The Free Trade Pipe Dream
Money has value only because we can buy something with it. For simplicity let’s say that one dollar is backed by one widget. For every widget that is manufactured one dollar is created. So that the ratio of goods to dollars in circulation is one to one. Now what happens when that dollar is not used to purchase goods made in America but instead purchases goods made in China. Setting the effect on domestic prices when a dollar is exchanged for yuan, suffice it to say that the dollar will start losing value.
The U.S. Dollar cannot buy Chinees products and vice versa. Anyone who holds a Dollar only has the power to buy goods made in America. Without producing goods in America, the dollar has no value. Money is only valuable because we can buy things with it. Arguably foreign currencies are weighed against each other based upon the production capacity of its domestic production. So, if for example, China produces twice as much wealth by production [widgets] than does the United States, we might say that the yuan is twice as valuable than the Dollar. If one is holding a dollar and wants to buy goods from China, they must first convert the Dollar to the yuan. In this example the exchange would be two dollars per yuan. The Chinese who already hold the yuan only pay a dollar for widgets produced in China while Americans pay two dollars.

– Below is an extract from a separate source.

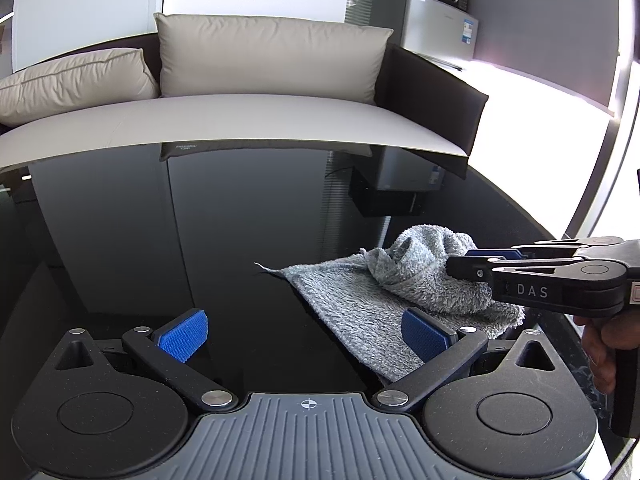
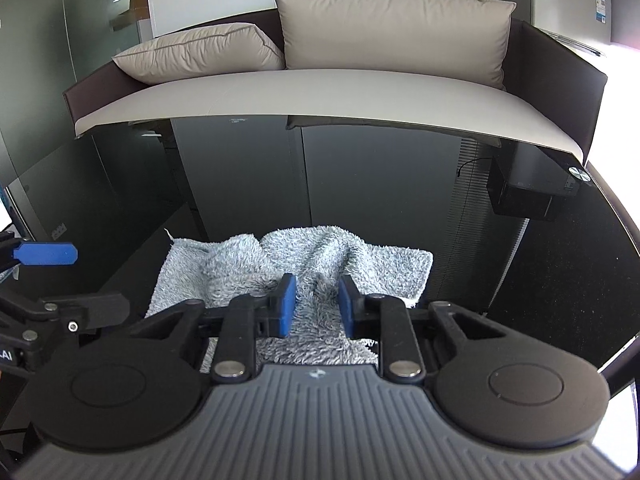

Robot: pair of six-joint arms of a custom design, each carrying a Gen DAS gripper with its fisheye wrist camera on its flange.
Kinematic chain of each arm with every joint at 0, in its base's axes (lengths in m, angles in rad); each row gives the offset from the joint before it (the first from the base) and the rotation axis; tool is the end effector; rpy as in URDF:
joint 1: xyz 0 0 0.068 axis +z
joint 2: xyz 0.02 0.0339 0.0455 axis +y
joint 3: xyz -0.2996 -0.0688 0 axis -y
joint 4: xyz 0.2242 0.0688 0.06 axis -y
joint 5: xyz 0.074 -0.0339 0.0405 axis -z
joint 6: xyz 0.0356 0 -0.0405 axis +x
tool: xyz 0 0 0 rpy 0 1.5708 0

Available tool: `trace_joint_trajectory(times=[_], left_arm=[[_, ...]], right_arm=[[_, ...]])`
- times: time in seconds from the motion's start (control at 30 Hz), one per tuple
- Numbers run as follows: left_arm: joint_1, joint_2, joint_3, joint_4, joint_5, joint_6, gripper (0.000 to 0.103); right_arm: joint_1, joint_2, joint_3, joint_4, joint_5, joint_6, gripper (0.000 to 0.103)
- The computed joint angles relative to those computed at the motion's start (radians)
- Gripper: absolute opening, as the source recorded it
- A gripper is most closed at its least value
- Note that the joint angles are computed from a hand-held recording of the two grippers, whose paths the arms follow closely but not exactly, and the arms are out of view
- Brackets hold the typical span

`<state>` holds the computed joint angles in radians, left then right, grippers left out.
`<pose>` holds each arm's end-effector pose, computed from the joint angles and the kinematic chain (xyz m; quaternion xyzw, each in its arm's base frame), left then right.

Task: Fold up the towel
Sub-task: 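Lift the towel edge with the right gripper and lay it out flatter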

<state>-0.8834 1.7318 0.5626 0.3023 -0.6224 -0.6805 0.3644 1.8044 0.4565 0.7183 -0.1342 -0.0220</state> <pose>0.1921 -0.2013 0.1479 -0.0145 0.8997 -0.0273 0.4354 0.2653 0.1063 0.1352 -0.2006 0.8669 0.1360 0.4356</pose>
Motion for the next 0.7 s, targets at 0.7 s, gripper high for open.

The value of the dollar against the yuan can only be equal if the United States produces the same value in goods [number of widgets] as are being produced in China. If for example there is nothing for the Chinese to buy in America, they will not desire to hold the Dollar and its value to them will be zero. The same holds true for anyone who is holding the Dollar, whether they are Americans or foreigners. One might be tempted so say that even if there is zero production, the Dollar can still purchase services that are offered by Americans. This is true, but at this point it is an unnecessary complication, because the answer would require another very long explanation. The short answer is that the service industry does not produce wealth. Basically, service is the overhead of production that increased the cost of widgets without added value. So, the dollar cannot be backed by services which do not represent production of wealth. Not one widget is produced by lawyers, psychologists, or truck drivers for that matter.
Now let’s consider the case where production does not change, but the dollars that represent that production increases. This occurs when the government prints money and distributes it to banks who either invest in securities, bonds or make loans. In any event the money is placed in circulation. Assume that the increase in the number of dollars placed into circulation is twice that which was in circulation before the money supply was increased. Since the dollar’s value is backed by the number of widgets produced in America, and that relationship is a constant, then it follows that if the numbers of dollars doubles and the number of widgets remains constant, the dollar’s value is reduced by 50%. Each dollar is worth one-half, or fifty cents. For the moment we will not factor in the velocity of money, except to say that if one dollars is transferred to another for value and that dollar is notplaced into circulation again, the one dollar as a velocity of one, but if the new holder of the dollar spends it on something else than it is as if two dollars existed since the one dollar has been exchanged for two widgets, but the one dollar still only represents the value of one widget
When Trump places tariffs on foreign goods in order to protect domestic production, initially the cost of a widget produced in china will increase by the amount of the tariff. A short-cited viewpoint does notlook beyond phase one, see this tariff as a bad thing for the consumer, but in reality, in the long term the tariff will protect the value of the dollar. By reducing competition from China, Americans will begin to produce widgets and for every widget that is produced a dollar will be placed into circulation. When more dollars are placed into circulation demand for widgets will increase and so more widgets will have to be produced which in the end results in growing the economy.
Opposition to tariffs is largely because tariffs increase the cost of widgets to consumers. Pure economic theory would hold that when a country such as China can produce a widget more cheaply than can be produced in America, and Bobbles can be produced more cheaply in America than in China, then everyone worldwide should purchase widgets from China and Bobbles from the United States. In this way everyone saves money that can be spend on other products. But like global governance which is hoped to produce world peace, the idea that such an economic system can actually be achieved is a pipe dream. China has for many decades trafficked in a trade war by imposing high tariffs on imports from the United States. In effect China has for a long time now engaged in a protectionist policy that has impoverished the American economy, not only by restricting imports from America, but also by subsidizing production of widgets in China so that in the short term it will cost more to produce the widget than it will sell for, but in the long time, once China has destroyed competition from the United States it will be able to charge in Dollars whatever it wants for widgets. In the extreme, for the sake of simplicity; meanwhile, since no one is being paid to produce widgets in the United States, everyone is out of work. Whether it is widgets or something else the principle is the same. No production, no economy.